___ The data

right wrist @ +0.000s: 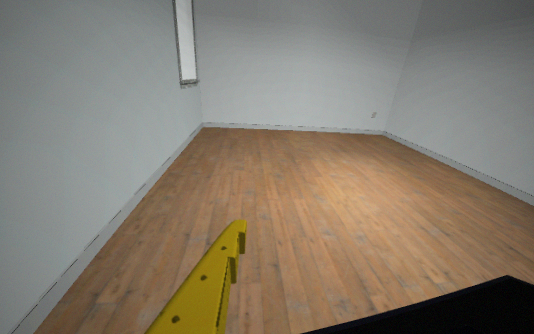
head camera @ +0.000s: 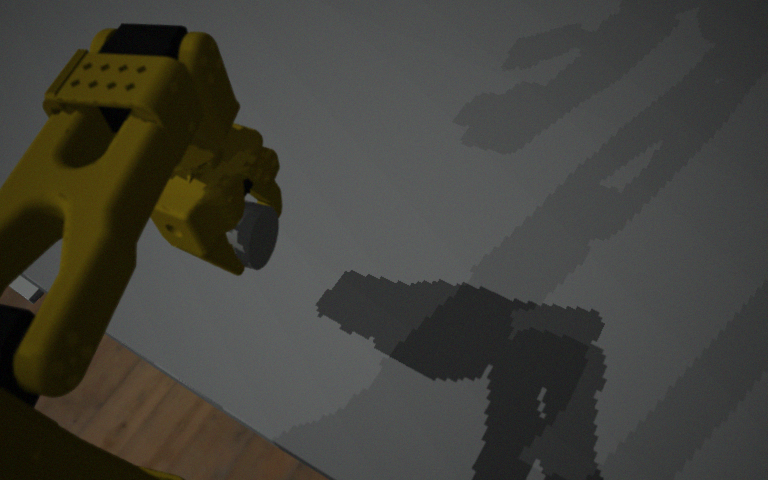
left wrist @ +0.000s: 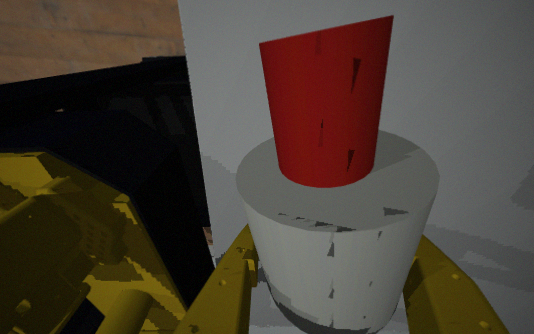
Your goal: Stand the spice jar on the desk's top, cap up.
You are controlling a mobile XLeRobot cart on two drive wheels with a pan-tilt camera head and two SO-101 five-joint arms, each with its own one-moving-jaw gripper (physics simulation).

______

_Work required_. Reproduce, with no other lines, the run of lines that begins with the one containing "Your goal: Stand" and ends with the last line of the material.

_Answer to this task_.
Your goal: Stand the spice jar on the desk's top, cap up.
You are controlling a mobile XLeRobot cart on two drive wheels with a pan-tilt camera head and two SO-101 five-joint arms, each with its own one-moving-jaw gripper (physics simulation).

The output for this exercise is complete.